On the defence side, the United States is a technology powerhouse and India is an emerging technology powerhouse. So, this collaboration interaction is natural, Sandhu said.
“Earlier it was more of a buyer-seller, more of a trading relationship. Now we are looking more deeper to the next level, which is co-production and co-development collaboration between the two sides,” he said.
The relationship is now going to the next level and there are a number of aspects in the visit which are pointing towards that, Sandhu said.
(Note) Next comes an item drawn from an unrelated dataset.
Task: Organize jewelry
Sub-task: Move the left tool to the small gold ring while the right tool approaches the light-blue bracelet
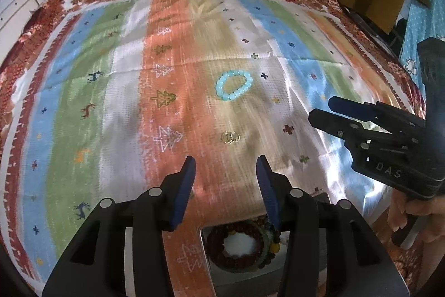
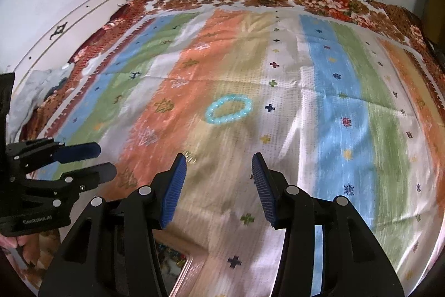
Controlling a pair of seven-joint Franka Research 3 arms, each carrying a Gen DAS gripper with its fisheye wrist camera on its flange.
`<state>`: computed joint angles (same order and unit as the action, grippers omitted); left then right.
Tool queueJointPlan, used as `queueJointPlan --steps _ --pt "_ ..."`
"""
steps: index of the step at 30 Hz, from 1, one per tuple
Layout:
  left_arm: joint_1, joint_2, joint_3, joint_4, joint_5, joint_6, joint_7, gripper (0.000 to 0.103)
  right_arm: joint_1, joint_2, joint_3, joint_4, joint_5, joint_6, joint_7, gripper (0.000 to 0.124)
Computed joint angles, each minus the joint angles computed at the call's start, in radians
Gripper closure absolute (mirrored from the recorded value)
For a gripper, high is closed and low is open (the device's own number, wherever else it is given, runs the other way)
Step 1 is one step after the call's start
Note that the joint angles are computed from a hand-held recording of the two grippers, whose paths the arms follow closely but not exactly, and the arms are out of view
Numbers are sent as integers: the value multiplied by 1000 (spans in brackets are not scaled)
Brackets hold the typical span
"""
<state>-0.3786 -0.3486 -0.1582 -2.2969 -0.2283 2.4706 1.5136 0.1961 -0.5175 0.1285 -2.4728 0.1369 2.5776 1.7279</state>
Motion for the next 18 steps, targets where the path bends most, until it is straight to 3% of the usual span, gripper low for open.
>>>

“Even on the ceremonial side to have the state visit. It shows that India has a special respect here and that’s one of the underlying reasons. It’ll also provide an opportunity to both the leaders to be able to spend time together and discuss across the board a number of issues which are of mutual interest,” he said.
“You will see across the areas there is going to be much more cooperation and working together, and this will have an impact not only for the United States and India but also for many third countries,” Sandhu said.
Responding to a question on the India-US collaboration for the global common good, Sandhu said that both the leaders have a very strong comfort factor with each other and in the time, they spend, they will discuss a number of cross-cutting issues.
“But there are some areas in which collaboration is beginning and there is a great push to further it,” he said.
In the healthcare sector, he said, the United States and India can partner together. There is a vaccine called Corbevax, for example, developed by Baylor College, but bulk produced by BioE, an Indian biotechnology and biopharmaceutical company.
“Similarly in IT digital startups, there is again a lot of scope for us to be working together in third countries. Even in education and knowledge partnerships, India has a unique perspective on Africa. We have been present there for years and in so many other areas. That’s another remarkable area where the United States, India partnership can reach for global good as the Prime Minister mentions it,” Sandhu said.